Data obtained from the Central Bank of Nigeria’s website on Friday showed that the reserves recorded $2.68bn appreciation in seven weeks, from $44.34bn recorded from the beginning of the year till date.

Analysts at FSDH Merchant Bank Limited, in a report made available to our correspondent, said the collaboration between the Federal Government and the CBN to improve the external reserves position had continued to yield positive results.

The report said, “Also, the favourable oil prices at the international market, improved domestic output, fiscal prudence, improved ratings from agencies and the inclusion of FGN Bonds in the JP Morgan Emerging Market Government Bond Index have all contributed to the improvement in the external reserves position of the country.

“The current external reserve can support stable exchange rate in Nigeria. The current level of external reserve is higher than both the International Monetary Fund and FSDH Research projections. The reserve is sufficient to cover over 11 months of imports of goods and services, higher than the threshold of three months.”

The National Bureau of Statistics last Monday said the country’s external reserves would experience less pressure this year due to a reduction for the demand for foreign exchange to settle high import bills.

The bureau said in a report released in Abuja that the projected increase in the value of total merchandise trade was expected to generate higher external reserves through exports.

This, it hoped, would lead to a higher increase in the supply of foreign exchange demand.

The Governor, CBN, Mr. Lamido Sanusi, had last month said the country’s foreign reserves were driven mainly by proceeds from crude oil, gas exports, and crude oil-related taxes as well as reduced funding of the Wholesale Dutch Auction System on account of the huge inflow of foreign portfolio investments.

He said the country’s foreign reserves could finance about nine months of imports.

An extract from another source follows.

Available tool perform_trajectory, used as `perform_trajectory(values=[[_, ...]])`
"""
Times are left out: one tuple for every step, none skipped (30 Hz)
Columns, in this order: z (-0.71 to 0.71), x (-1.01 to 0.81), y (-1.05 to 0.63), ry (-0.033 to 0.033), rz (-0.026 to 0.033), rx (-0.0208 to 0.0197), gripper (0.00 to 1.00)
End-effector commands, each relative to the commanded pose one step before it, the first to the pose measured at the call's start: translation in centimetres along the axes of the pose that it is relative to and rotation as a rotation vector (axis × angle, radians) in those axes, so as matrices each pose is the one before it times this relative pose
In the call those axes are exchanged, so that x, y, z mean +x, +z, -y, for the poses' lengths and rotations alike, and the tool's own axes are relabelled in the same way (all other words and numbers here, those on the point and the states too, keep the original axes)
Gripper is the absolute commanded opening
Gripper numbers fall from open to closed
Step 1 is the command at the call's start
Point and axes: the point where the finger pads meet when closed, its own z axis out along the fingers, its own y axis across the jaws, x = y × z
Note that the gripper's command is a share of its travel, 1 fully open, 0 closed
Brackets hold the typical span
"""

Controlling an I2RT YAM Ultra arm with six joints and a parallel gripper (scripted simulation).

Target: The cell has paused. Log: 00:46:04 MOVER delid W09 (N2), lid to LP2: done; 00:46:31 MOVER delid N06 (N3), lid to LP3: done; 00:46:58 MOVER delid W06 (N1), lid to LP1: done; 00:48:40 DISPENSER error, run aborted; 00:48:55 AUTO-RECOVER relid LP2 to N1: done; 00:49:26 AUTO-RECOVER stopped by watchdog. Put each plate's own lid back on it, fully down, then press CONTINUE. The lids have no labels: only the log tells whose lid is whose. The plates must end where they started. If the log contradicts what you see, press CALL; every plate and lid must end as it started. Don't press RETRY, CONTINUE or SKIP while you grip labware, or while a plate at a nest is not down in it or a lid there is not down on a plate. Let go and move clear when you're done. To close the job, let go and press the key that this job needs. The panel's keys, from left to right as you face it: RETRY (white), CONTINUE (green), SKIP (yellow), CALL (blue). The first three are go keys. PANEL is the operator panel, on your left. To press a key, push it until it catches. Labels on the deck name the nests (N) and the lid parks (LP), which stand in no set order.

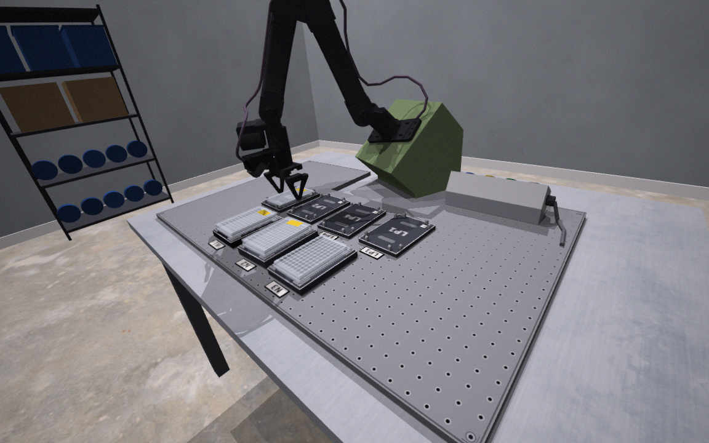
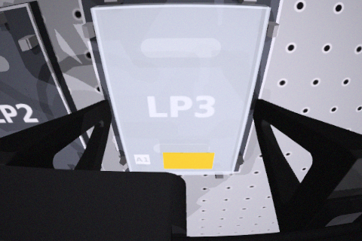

The NBS report stated, “The recent declines in imports are expected to carry on till the third quarter of 2013. Beyond this point, the growth rate in imports is expected to yield positive year-on-year changes.

“By the fourth quarter of 2013, growth in the value of total merchandise trade will be driven by both higher imports (relative to fourth quarter 2012) as well as oil and non-oil exports.”

The Federal Government had failed to meet its target of raising the external reserves to $50bn by the end of 2012.

The country’s reserves had closed the year at $44.26bn on December 24, 2012.